Friday Food Post: An Easier Way to Brown Meat
Spring ought to have sprung by now. We should all be out planning our gardens and thinking fondly ahead to fresh herbs and pasta salads. Instead, those of us on the East Coast are still inside, staring bitterly at the snow and making stew.
Don't get me wrong: I love stew. And soup. And every other hearty, warming winter dish that you cozy down with when it's vile outside. I'm just saying, there's a time and a place. And the time and the place for yet another snowstorm should already have passed.
But since it hasn't, let's make the best of it. Today's Friday Food Post will cover the (ahem) burning topic of whether you need to brown your meat.
SPOILER ALERT: If that meat is beef or lamb, then yes, you have to brown it, even if it goes into the slow cooker. Browning produces the famous Maillard reaction, which gives you that delicious meaty tang. If you don't brown, you get gray, sodden meat and a markedly less tasty stew. Many cooks attempt to cover this up with lashings of MSG from dried soup, or those "stew" and "slow cooker" mixes they sell in the supermarket, but this does not make the results taste like you browned the meat; it just makes it taste like you accidentally dumped a whole container of Accent into an unfinished dish.
I know, I know: Browning all those cubes of meat is really a giant chore. There's the time you have to spend standing over the stove, turning every little cube to make sure it's brown on all sides. Then there's the substantial layer of oil that ends up everywhere: the stovetop, the wall, your hair.
The good news is that while you should brown your meat, you shouldn't have to stand over the stove to do it. There's an easier way. It doesn't take less time, but the amount of active time is reduced to a trivial amount. And that solution is: Use your broiler.
Based on a tip from Cook's Illustrated, I did some experimentation, and it really is true: You don't have to brown all the meat. Maybe there's some marginal improvement in quality from 100 percent browning, but it was not readily detectable by such qualified tasters as that extremely painstaking foodie, My Mom. Browning none of the meat is kind of disgusting, but browning half the meat gives you about equally good results.

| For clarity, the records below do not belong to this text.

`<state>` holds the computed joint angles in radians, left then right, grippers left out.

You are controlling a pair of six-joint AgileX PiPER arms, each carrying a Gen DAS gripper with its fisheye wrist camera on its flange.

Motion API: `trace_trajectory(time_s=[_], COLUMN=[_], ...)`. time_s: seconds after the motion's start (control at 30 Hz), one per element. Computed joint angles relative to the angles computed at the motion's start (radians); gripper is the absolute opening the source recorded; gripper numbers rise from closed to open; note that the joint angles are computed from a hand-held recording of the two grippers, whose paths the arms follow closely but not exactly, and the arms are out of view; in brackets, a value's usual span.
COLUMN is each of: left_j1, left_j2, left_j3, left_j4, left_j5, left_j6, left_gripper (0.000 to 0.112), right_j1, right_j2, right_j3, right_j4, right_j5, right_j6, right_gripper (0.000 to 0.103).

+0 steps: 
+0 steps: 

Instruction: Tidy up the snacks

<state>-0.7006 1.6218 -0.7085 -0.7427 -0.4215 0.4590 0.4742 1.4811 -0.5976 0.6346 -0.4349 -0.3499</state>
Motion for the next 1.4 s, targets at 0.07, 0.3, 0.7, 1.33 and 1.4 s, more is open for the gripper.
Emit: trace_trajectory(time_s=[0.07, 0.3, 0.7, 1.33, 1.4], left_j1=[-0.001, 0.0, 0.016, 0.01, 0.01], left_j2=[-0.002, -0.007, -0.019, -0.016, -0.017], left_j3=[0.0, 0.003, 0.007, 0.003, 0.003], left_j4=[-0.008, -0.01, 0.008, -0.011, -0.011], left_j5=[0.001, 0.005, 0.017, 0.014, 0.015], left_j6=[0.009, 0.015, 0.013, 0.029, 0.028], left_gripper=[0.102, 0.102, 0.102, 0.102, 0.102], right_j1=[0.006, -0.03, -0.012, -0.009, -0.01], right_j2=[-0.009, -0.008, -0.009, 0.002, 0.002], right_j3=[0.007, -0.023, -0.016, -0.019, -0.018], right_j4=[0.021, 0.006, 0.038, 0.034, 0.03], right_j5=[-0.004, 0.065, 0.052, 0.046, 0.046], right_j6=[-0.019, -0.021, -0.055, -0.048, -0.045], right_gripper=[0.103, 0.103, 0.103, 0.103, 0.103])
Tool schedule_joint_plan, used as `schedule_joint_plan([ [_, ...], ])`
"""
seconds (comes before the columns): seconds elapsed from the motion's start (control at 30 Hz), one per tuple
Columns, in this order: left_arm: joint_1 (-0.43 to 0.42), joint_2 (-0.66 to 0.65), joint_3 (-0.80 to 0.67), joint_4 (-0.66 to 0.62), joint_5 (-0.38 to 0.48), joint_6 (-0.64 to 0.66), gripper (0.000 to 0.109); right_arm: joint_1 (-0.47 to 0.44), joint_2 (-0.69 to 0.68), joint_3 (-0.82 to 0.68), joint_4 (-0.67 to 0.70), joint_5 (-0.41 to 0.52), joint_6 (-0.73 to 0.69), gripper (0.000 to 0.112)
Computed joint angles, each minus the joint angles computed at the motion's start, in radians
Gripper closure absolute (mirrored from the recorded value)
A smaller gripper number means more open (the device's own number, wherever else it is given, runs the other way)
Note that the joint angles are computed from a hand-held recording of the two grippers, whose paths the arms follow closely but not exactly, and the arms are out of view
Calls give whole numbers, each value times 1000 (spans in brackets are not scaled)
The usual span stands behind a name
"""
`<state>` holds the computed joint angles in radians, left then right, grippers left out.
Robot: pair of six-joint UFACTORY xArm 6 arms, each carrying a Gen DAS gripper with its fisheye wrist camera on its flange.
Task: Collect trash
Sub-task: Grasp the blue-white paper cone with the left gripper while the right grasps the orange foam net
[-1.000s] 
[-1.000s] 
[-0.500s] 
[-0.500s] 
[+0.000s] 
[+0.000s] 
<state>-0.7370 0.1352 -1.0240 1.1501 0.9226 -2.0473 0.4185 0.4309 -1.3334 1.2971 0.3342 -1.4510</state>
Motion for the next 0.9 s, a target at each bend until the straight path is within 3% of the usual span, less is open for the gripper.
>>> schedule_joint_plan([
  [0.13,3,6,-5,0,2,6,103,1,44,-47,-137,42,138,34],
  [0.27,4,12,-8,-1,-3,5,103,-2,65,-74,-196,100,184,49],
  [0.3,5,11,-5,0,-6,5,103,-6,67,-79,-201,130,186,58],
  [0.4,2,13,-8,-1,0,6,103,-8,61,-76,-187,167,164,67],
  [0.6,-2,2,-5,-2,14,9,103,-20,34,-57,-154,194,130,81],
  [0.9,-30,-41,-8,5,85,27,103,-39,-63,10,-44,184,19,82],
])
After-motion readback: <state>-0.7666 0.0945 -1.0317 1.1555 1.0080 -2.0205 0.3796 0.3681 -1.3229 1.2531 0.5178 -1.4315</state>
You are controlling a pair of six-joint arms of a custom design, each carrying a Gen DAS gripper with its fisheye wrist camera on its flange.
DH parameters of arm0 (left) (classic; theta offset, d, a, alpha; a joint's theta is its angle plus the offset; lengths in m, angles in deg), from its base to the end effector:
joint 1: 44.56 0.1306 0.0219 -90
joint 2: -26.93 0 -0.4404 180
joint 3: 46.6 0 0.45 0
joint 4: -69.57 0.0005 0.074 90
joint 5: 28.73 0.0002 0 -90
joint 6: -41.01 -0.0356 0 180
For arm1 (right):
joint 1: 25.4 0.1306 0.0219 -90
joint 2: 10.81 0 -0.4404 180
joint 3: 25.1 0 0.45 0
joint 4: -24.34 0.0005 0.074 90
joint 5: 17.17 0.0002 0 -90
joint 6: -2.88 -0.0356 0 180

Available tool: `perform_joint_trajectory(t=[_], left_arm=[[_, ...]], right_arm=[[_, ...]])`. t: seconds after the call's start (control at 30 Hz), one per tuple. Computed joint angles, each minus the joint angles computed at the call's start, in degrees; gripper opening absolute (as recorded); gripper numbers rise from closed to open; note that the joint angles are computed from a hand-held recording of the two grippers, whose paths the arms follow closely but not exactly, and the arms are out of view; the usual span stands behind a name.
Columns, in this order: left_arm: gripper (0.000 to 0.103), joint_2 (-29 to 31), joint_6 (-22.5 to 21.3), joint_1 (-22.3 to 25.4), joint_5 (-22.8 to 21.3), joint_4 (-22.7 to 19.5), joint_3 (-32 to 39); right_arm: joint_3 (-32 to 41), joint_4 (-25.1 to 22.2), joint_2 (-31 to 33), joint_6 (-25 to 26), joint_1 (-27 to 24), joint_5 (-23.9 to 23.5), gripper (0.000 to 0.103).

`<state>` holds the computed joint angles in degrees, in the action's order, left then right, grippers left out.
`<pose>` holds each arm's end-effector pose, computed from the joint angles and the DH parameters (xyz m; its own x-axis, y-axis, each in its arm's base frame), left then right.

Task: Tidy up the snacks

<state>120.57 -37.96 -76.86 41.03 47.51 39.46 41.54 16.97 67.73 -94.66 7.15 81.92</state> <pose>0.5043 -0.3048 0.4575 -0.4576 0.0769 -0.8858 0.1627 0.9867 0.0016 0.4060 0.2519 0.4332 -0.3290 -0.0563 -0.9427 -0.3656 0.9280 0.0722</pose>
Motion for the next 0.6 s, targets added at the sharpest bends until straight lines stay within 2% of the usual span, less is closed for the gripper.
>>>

But could I make it even easier? It turns out, I could. I recalled that Julia Child didn't brown her pot roast in a pan; she just broiled it for 5 to 7 minutes on each side. So I had my one moment of cooking inspiration: What if I bought flat-packed chuck roast or lamb shoulder, broiled the whole piece of meat long enough to get it brown on the outside, and cut it into chunks?
Eureka! Way easier and less messy. If you line the pan with foil, you don't even have to clean it.
Here's the technique: Take a piece of flat-packed chuck roast or lamb. Salt and pepper on both sides. Place it on a broiler pan and broil 5 to 10 minutes on one side (depending on the strength of your broiler). Then flip it and broil it on the other side. Remove it from the oven and place it on a cutting board, preferably one with ridges to collect the meat juices. Throw away the foil. Let the meat cool for 15 minutes, then cut it into appropriately sized chunks. Toss it into your stew with the meat juices. Total active time: less than 10 minutes, as opposed to the 20 to 30 minutes you would have stood there browning the meat and the additional 10 minutes you'd have spent scraping all the oil off every nearby surface.
There's an added advantage, which is that the price-to-quality ratio is arguably better on buying a big piece of flat-packed chuck than it is for whatever-it-is the supermarket cut up for stew meat. But this is just icing on the meatloaf cupcakes. The real advantage is that it dispenses with the most annoying part of making stew. So stop glowering at the snow, and go make some.